Find the line containing "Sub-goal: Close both" in the material below, then please transcribe it and each line after it exactly, without the pictures.

[Opening INFORMATION PROVIDED section]

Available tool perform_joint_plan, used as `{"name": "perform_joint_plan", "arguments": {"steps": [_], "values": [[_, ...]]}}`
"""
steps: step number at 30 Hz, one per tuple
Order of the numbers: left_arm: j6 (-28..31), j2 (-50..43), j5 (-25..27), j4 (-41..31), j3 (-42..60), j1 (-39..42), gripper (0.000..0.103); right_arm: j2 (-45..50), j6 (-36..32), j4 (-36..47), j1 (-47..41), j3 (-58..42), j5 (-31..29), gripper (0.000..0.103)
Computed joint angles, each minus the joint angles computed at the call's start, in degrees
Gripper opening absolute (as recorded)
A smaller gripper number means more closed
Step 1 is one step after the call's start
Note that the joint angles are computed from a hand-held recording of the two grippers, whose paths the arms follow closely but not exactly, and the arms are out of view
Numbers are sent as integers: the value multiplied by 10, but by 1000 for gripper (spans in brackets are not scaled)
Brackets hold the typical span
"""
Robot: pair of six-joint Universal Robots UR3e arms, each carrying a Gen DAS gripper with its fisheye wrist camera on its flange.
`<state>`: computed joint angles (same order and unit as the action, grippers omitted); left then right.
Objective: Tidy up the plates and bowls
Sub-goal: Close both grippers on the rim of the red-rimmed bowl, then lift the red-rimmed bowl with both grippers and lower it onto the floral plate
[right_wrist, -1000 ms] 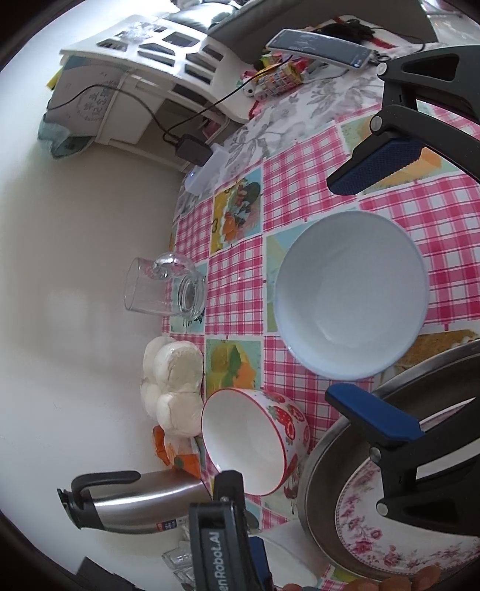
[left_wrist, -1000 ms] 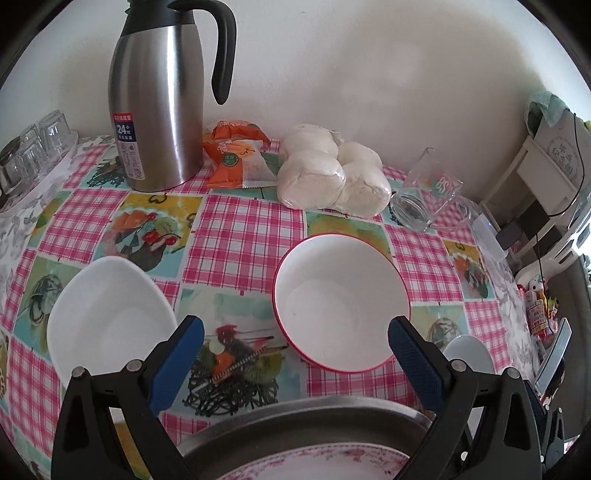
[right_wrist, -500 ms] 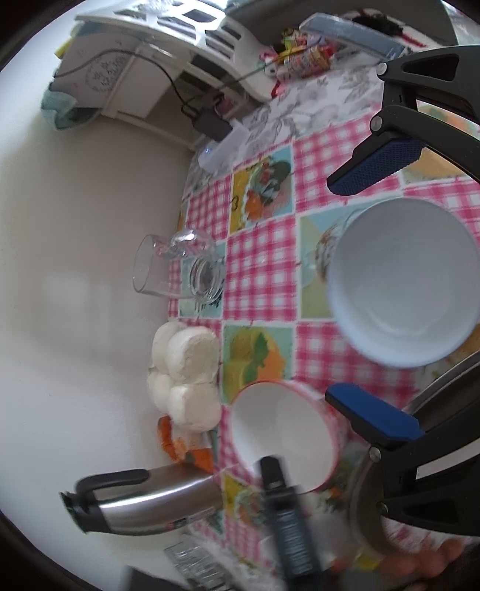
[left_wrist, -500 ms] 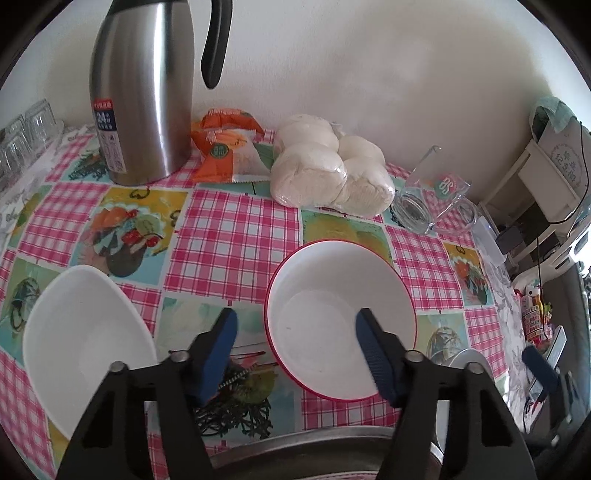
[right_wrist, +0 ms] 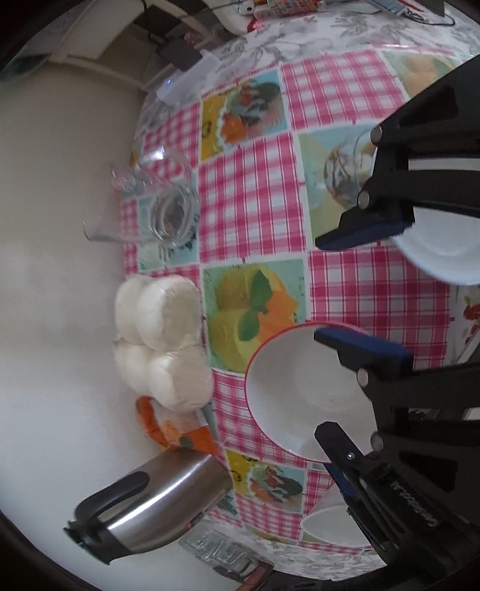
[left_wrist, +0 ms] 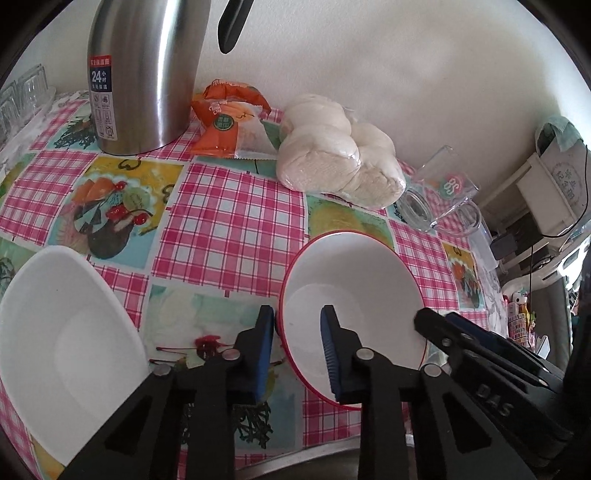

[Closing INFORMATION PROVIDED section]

EXERCISE ANSWER ::
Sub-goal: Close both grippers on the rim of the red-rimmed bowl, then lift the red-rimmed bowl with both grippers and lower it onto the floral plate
[right_wrist, -1000 ms] 
[left_wrist, -1000 ms] 
[right_wrist, -500 ms] 
[left_wrist, -500 ms] 
[right_wrist, +0 ms] 
[left_wrist, +0 ms] 

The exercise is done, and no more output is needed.